Haekal menekankan bahwa ada kesalahpahaman publik yang kerap muncul setiap kali terjadi demonstrasi mahasiswa. Tak jarang, gerakan moral yang murni dan idealis justru ikut tercampur dengan tindakan destruktif sebagian oknum. Inilah yang menurutnya perlu diluruskan.
“Gerakan moral itu bicara soal keadilan, transparansi, isu-isu yang substantif. Hal itu lahir dari idealisme yang kuat. Tapi kalau ada tindakan merusak fasilitas, itu jelas bukan bagian dari gerakan moral,” tegasnya.
Ia menambahkan, publik harus bijak dalam membedakan antara gerakan moral dan tindakan anarkis.
“Merusak fasilitas umum bukan bentuk perjuangan, tapi pelanggaran. Saatnya kita bangun ruang diskusi yang sehat dan konstruktif. Perubahan lahir dari kesadaran, bukan kemarahan,” ujarnya.
Dalam konteks ini, membiarkan perusakan fasilitas atas nama aksi justru hanya akan merusak citra gerakan mahasiswa sebagai basis gerakan moral itu sendiri. Karena itu, Haekal mengingatkan pentingnya disiplin dan kesadaran kolektif di kalangan mahasiswa.
Lebih jauh, ia menegaskan bahwa gerakan kritik tidak boleh didasari kebencian. “Kita sepakat bahwa pelaku rusuh harus ditindak agar orang bisa berpikir bahwa gerakan moral itu berbeda dengan gerakan anarkis. Merusak fasilitas berbeda dengan gerakan yang membawa isu-isu substantif,” kata Haekal.
Menurutnya, generasi muda justru harus membangun persatuan dan menyalurkan energi positif melalui gagasan serta dialog. Terlebih di tengah derasnya arus informasi yang rawan memecah belah.

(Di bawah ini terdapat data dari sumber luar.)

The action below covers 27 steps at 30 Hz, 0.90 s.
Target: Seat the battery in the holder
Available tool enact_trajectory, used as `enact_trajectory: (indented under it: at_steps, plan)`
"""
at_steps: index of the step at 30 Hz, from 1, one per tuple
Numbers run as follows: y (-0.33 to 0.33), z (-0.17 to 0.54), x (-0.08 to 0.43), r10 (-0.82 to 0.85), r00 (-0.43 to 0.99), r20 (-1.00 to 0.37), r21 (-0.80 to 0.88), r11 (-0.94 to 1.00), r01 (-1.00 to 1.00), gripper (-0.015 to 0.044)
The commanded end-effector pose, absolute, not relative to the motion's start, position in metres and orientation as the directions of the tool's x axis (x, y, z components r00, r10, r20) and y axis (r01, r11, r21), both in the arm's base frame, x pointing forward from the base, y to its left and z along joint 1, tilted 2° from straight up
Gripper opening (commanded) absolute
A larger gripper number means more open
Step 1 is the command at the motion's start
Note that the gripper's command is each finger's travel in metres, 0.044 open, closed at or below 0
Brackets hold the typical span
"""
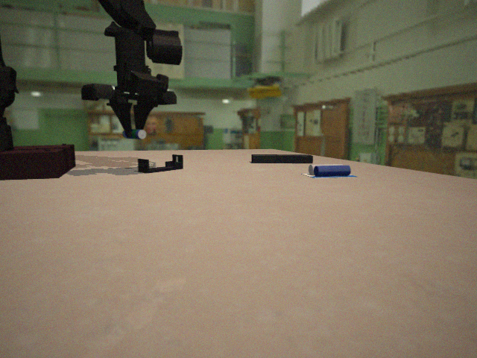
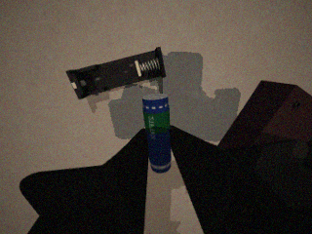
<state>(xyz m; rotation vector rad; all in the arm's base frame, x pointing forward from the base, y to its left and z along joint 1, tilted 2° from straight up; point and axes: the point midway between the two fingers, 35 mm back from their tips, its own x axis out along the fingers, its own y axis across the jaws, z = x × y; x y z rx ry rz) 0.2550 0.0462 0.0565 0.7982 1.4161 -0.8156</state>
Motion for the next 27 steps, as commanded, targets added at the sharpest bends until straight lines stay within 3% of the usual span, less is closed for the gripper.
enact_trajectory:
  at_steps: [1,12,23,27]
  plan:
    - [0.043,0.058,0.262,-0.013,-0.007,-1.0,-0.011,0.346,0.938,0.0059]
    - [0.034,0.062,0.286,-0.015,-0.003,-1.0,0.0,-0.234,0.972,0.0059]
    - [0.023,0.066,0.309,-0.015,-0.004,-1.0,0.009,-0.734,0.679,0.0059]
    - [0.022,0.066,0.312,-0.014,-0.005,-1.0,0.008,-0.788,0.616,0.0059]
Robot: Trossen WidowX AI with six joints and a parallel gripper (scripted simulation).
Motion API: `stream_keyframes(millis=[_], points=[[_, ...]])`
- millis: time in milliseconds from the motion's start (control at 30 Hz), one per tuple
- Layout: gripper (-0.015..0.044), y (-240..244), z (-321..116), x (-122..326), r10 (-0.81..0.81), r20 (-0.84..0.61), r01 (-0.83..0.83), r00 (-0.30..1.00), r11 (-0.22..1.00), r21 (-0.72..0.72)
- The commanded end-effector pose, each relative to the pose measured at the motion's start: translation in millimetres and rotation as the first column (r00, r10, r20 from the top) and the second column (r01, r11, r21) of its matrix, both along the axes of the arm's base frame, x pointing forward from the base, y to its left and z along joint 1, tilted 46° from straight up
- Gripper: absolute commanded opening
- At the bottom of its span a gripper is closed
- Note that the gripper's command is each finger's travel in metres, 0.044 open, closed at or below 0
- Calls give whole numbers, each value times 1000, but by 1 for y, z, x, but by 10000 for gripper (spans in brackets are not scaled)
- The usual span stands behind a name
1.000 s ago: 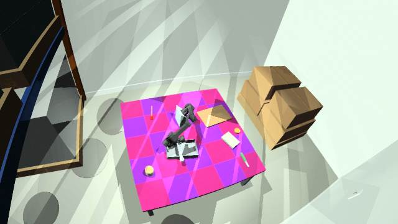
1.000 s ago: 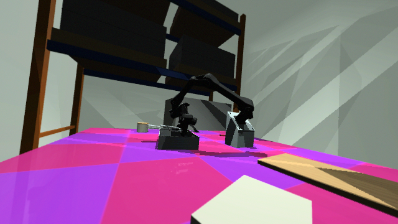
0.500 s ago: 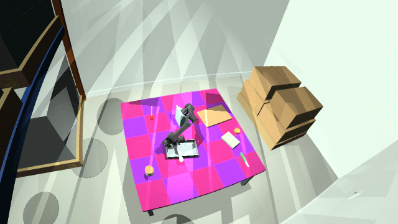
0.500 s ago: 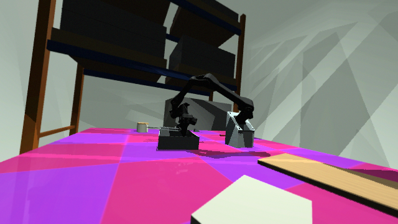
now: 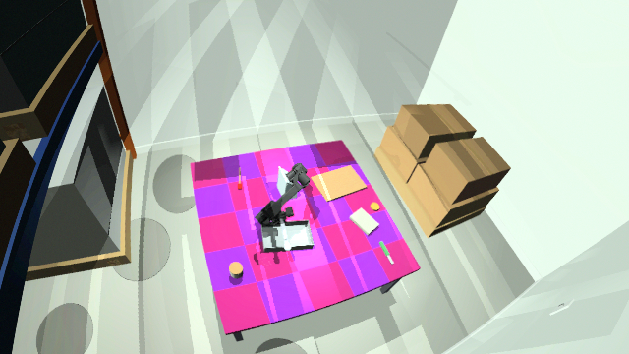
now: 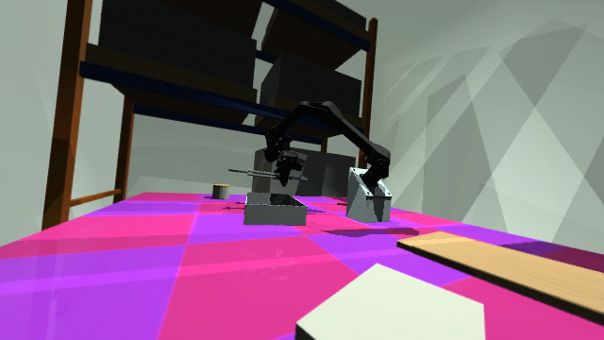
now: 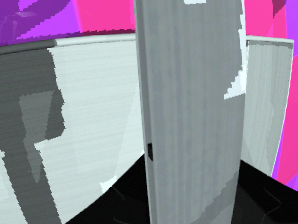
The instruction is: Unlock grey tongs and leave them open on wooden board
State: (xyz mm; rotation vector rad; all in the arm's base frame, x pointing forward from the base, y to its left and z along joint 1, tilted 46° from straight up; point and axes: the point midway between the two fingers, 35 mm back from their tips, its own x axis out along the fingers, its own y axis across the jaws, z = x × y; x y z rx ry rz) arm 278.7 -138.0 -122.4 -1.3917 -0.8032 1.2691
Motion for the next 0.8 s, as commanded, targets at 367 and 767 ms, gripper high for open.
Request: stream_keyframes(millis=[367,767], points=[[-150,1,2,-4,42,-27,-44,999,996,-77],[-150,3,-1,-8,70,-90,-92,993,959,-269]])
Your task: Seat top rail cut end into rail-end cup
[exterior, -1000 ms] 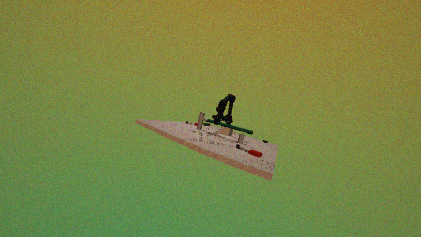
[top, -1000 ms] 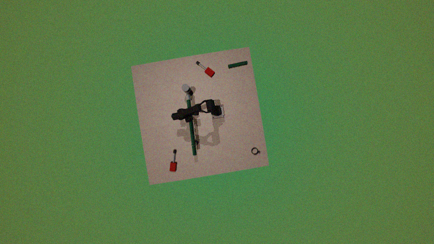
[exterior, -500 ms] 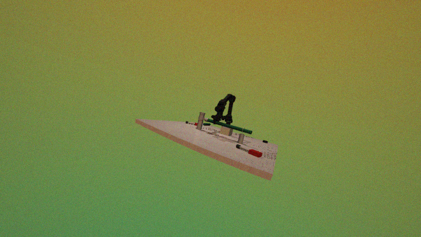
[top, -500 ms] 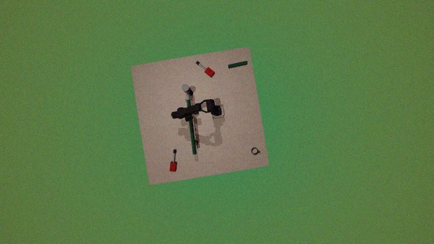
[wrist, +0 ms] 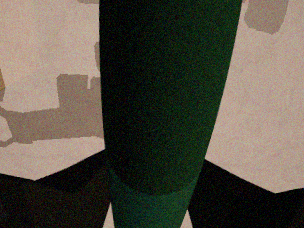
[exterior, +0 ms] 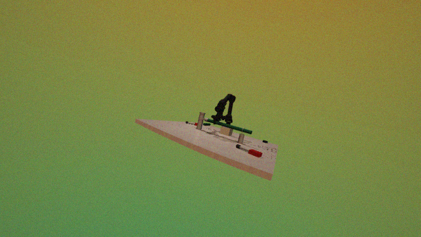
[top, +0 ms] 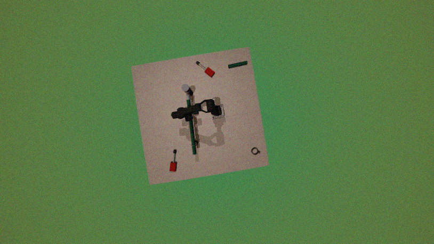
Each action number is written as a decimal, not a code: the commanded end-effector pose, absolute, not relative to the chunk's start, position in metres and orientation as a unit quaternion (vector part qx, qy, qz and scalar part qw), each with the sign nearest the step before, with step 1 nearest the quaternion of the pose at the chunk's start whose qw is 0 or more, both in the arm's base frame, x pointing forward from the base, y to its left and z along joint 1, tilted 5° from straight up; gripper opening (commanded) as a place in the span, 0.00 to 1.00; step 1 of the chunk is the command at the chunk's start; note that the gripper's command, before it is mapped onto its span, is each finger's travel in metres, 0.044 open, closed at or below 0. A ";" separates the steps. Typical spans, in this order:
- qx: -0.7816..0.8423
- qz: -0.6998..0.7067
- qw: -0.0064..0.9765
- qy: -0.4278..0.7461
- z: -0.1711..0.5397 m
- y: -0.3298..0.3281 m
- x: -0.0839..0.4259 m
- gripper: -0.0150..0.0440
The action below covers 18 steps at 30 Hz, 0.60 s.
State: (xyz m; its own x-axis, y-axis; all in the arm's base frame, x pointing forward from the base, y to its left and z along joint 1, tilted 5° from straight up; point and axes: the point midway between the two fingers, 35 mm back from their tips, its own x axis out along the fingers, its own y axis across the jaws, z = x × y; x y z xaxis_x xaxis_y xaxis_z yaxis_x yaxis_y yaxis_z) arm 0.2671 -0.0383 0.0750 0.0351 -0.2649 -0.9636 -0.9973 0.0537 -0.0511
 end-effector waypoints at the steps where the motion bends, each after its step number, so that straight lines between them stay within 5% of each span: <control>1: -0.558 0.402 0.455 0.565 0.075 -0.038 0.267 0.65; 9: -0.557 0.403 0.456 0.565 0.094 -0.018 0.267 1.00; 18: -0.557 0.404 0.456 0.565 0.114 0.003 0.264 1.00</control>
State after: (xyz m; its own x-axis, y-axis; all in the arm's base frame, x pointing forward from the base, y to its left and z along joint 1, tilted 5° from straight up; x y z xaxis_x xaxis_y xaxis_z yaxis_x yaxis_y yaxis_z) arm 0.2648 -0.0014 0.1078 0.0334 -0.2629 -0.9643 -0.9977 0.0481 -0.0476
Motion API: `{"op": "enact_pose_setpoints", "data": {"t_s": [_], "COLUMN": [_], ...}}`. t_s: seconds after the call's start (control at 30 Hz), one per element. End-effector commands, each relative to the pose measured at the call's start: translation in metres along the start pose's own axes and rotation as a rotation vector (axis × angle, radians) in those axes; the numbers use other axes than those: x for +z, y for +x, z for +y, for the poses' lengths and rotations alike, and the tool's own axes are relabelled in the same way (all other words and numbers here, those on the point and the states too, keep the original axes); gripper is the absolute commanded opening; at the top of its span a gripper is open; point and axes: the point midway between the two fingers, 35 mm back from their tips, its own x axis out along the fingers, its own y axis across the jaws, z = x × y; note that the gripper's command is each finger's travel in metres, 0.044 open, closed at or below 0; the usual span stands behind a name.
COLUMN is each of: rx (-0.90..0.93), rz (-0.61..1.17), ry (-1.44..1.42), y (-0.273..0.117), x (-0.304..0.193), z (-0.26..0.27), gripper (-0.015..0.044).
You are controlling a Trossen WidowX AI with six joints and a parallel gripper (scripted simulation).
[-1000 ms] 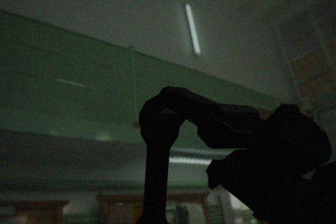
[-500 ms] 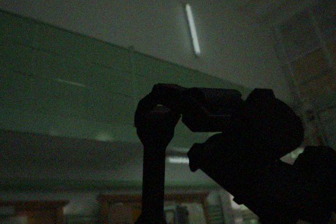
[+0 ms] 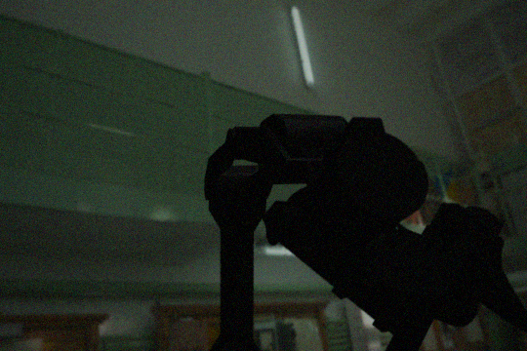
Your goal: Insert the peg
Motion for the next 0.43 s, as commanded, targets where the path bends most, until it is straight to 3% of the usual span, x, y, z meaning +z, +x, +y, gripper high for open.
{"op": "enact_pose_setpoints", "data": {"t_s": [0.0,0.4], "rx": [0.004,0.004], "rz": [-0.001,-0.001], "ry": [-0.008,-0.007], "y": [-0.0061,-0.0147], "x": [0.0003,0.0], "z": [0.0014,0.0007], "gripper": [0.044,0.044]}}
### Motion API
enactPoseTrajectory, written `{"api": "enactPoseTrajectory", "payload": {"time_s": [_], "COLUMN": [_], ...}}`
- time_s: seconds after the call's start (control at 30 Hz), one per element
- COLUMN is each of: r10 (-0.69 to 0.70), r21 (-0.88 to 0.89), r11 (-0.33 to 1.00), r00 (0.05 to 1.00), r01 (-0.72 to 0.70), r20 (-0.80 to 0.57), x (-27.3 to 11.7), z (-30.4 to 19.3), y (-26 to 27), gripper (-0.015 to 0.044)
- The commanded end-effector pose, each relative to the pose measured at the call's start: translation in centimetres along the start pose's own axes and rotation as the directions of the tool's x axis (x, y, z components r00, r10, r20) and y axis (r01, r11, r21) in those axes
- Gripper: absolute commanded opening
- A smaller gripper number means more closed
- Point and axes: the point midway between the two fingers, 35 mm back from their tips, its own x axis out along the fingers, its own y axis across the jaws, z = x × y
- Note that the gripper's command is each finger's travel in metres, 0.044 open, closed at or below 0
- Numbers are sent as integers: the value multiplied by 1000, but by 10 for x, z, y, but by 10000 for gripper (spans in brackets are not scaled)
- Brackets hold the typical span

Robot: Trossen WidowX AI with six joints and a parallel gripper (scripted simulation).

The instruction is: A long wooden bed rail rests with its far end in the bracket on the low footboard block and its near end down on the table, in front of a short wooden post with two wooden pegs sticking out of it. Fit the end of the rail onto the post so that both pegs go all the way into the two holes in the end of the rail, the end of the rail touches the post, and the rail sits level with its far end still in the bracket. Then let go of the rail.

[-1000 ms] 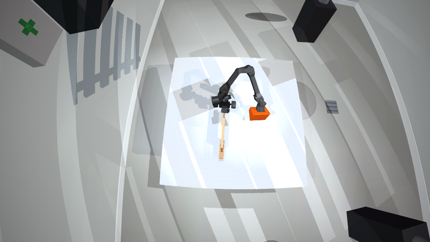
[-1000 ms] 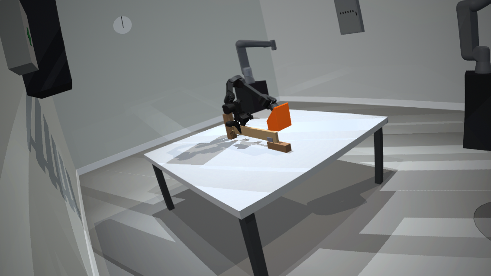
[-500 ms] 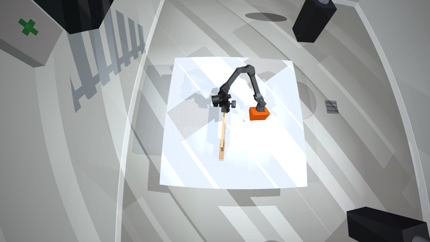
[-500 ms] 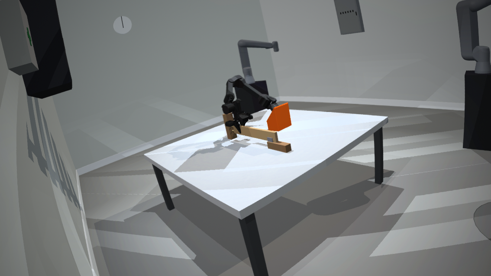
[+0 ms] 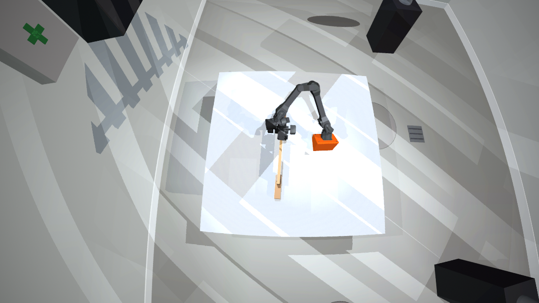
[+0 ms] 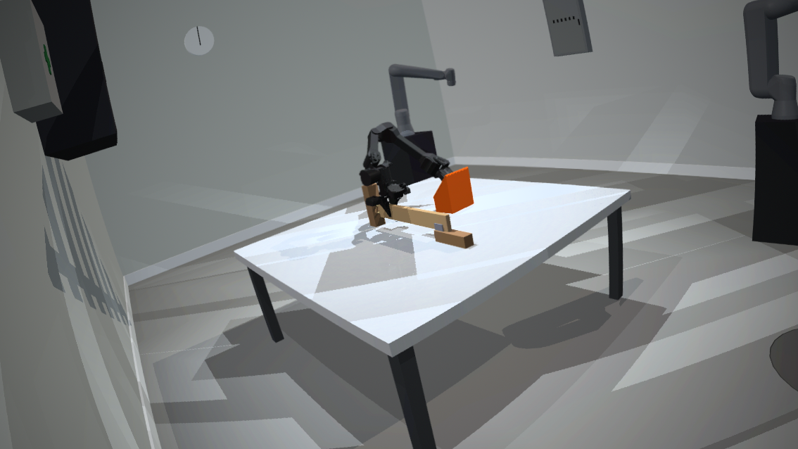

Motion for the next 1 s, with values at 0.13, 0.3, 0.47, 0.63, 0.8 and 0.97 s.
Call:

“Kita butuh mengembalikan marwah gerakan cinta tanah air, energi positif dan gagasan persatuan mestilah dibangun terutama di kalangan Gen Z. Kalau bersatu, bisa menjadi kekuatan positif untuk bangsa. Tapi kalau tidak, justru akan menguntungkan pihak-pihak yang tidak bertanggung jawab,” jelasnya.
Haekal mendorong agar mahasiswa lebih mengedepankan disiplin organisasi, mengutamakan dialog, dan memperkuat jaringan antar kampus maupun komunitas. Dengan begitu, gerakan yang lahir bukan sekadar reaktif.